Higher borrowing rates are likely to hamper home construction in North America, including British Columbia–the first lumber-producing region in the continent poised to reduce production when lumber prices fall.
The Bank of Canada raised the target for its overnight rate by 50bps to 4.25% in its last meeting of 2022, pushing borrowing costs to the highest since 2008. The Federal Reserve also raised the fed funds rate by 50bps to 4.25%-4.5%, pushing borrowing costs to the highest level since 2007.
While large suppliers are reducing output, purchasers are nonetheless concerned about rising interest rates and passing up low-cost supplies, meaning any price recovery is “not going to go very far,” said Russ Taylor, president of global wood market consultant Russ Taylor Global in Vancouver.
Rising interest rates have also pushed mortgage rates to go up, dragging down sales and reining in home price growth while putting a severe dent in homebuilder confidence.
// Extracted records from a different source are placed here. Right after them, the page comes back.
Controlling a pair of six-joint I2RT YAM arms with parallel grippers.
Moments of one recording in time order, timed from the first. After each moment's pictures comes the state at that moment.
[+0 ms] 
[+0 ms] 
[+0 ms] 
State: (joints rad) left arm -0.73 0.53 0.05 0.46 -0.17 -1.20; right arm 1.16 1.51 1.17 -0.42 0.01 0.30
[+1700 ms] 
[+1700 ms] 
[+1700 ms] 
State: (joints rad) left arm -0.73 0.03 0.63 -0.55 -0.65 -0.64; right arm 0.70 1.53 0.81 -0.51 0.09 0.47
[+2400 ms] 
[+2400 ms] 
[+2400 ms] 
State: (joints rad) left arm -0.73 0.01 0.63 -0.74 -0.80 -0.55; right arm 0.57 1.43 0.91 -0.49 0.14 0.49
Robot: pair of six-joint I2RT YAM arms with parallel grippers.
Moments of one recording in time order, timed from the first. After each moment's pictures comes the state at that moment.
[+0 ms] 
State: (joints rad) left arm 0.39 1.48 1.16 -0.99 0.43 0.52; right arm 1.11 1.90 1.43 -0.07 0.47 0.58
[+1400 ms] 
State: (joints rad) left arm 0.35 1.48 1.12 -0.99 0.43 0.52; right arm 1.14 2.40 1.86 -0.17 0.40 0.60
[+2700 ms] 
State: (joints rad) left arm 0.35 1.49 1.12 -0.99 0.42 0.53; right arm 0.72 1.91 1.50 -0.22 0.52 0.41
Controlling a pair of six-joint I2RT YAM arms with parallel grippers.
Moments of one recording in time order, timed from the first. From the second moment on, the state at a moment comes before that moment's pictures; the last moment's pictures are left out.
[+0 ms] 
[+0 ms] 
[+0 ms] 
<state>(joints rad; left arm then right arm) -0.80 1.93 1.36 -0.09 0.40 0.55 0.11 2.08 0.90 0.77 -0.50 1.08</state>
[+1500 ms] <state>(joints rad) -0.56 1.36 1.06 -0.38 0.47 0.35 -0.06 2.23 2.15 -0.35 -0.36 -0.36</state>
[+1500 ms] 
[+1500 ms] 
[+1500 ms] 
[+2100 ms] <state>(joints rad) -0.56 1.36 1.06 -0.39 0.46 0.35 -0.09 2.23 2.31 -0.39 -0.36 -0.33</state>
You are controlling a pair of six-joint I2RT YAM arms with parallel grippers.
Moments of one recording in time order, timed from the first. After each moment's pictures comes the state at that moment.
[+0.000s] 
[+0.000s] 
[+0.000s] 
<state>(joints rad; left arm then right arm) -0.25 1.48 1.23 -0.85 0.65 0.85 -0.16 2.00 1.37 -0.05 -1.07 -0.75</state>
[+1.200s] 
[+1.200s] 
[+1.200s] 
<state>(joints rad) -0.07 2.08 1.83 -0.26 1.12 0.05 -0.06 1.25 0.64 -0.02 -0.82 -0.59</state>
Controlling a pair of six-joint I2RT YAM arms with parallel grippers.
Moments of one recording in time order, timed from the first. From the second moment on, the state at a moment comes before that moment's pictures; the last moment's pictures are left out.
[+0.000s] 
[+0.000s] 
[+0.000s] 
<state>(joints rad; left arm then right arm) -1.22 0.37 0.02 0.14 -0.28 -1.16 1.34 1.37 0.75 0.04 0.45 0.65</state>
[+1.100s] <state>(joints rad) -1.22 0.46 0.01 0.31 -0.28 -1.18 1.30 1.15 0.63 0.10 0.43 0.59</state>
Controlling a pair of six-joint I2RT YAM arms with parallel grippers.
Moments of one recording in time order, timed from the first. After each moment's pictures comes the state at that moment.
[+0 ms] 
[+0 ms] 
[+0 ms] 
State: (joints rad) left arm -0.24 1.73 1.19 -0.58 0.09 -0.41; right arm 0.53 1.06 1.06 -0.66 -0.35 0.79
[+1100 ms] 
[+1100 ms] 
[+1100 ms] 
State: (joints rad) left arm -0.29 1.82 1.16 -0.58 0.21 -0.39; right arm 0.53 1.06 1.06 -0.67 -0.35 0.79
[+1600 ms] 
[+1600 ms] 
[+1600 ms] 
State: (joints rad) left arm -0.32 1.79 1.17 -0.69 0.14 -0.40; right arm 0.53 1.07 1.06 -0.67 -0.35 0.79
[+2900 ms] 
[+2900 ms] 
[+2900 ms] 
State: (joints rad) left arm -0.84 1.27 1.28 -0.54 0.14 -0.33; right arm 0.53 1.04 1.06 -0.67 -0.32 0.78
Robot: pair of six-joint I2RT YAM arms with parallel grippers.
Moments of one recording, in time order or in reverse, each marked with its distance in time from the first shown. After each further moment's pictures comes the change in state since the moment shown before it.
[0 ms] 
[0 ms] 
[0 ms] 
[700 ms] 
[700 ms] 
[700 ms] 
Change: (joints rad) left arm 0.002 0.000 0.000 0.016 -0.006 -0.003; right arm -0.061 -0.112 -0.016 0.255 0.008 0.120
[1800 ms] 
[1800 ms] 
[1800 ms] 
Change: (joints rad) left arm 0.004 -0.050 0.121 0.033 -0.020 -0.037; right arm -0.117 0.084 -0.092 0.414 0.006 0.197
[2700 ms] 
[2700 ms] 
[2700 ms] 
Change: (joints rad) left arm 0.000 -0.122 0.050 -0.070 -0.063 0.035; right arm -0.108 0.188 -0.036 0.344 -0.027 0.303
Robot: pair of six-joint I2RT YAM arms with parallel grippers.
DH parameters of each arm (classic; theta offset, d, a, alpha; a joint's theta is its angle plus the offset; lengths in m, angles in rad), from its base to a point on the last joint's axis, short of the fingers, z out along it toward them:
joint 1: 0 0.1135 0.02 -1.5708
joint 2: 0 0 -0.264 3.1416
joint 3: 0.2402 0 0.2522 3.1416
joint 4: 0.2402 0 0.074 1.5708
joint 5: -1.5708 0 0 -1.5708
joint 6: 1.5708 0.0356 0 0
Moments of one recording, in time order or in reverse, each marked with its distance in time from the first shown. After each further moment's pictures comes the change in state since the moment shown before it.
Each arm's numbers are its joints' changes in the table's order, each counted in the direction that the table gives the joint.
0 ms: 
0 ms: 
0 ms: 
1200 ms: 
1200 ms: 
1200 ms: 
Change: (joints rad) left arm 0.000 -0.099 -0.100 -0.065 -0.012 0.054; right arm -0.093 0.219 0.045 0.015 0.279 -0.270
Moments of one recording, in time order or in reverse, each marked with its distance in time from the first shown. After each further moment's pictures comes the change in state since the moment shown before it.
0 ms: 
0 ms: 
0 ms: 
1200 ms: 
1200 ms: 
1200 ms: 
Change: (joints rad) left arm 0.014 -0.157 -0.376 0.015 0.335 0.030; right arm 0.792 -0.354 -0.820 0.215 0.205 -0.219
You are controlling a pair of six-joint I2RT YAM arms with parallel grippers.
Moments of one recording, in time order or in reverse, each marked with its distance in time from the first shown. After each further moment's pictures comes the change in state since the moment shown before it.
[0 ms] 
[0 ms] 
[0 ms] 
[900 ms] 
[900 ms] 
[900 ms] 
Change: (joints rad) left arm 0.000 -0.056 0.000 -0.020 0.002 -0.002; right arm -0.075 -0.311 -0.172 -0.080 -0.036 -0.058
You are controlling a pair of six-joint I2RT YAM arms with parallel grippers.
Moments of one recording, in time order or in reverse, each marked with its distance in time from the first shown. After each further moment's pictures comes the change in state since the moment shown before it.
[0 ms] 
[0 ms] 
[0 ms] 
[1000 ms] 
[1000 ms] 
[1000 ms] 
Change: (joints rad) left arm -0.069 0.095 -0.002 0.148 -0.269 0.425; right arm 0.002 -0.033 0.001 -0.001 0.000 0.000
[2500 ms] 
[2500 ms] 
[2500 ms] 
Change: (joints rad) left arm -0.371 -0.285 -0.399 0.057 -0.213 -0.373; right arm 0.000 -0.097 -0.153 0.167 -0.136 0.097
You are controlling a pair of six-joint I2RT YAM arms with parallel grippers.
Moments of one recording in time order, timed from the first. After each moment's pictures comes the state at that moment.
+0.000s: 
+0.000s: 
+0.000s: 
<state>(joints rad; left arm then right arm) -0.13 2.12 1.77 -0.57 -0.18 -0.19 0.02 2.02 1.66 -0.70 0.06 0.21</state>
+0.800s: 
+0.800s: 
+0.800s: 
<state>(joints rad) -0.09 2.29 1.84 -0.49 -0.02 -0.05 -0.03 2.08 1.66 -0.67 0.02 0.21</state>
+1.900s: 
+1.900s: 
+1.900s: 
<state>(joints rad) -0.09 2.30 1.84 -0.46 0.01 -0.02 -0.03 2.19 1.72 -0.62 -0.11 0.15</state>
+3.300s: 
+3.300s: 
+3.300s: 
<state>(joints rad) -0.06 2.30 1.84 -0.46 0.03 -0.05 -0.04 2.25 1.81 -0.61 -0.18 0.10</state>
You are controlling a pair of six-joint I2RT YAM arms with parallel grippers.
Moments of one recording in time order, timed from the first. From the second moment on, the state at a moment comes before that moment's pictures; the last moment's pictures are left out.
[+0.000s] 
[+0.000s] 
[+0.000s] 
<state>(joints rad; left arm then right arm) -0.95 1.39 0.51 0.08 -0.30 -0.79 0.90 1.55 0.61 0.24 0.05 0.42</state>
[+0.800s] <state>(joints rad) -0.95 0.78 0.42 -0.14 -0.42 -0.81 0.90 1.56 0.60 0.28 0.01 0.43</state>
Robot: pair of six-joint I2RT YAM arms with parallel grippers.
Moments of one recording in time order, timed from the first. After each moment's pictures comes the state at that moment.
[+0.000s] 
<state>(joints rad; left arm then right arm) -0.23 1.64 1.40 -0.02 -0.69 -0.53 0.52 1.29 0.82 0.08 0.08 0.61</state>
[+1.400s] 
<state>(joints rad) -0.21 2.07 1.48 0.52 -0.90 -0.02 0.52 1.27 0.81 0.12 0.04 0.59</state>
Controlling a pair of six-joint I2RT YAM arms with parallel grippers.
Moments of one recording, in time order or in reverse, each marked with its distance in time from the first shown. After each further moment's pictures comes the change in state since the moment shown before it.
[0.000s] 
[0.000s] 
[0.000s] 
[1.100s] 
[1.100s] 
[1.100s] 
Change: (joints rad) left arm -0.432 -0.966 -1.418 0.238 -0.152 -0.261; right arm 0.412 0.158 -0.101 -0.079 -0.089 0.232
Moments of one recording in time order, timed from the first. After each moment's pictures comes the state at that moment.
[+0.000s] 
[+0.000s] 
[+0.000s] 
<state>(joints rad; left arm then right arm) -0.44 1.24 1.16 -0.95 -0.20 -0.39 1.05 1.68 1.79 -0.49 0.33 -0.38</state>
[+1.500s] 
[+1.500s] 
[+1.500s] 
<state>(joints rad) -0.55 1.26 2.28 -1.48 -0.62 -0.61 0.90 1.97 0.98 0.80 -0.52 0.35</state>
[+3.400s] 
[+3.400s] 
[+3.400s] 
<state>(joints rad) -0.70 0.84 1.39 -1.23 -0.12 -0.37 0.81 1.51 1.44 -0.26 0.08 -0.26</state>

According to the most recent US Census Bureau report, new permits for home building fell more than 10% to 1.351 million units in November, the lowest level since June 2020.
Taylor said that new house starts in the US will be roughly 1.2 million in 2023, down from about 1.55 million in 2022–with one major homebuilder expecting the figure to be just one million.
“This is the second largest homebuilder in the U.S.,” Taylor said. “It sounds like it’s going to be worse than all the forecasters are thinking.”
Forecasters predict that lumber prices will range between $475 and $595 per thousand board feet in 2023. Taylor said the break-even price for most sawmills in B.C. is $450 to $500 per thousand board feet.
“I would say it’s going to be in the high 400s,” Taylor said. “I’m quite pessimistic for the year. I think it’s going to be much better a year from now, but we’re going to have to go through a tough time until we get supply and demand finally balancing out, and that’s going to take some low prices, I think.”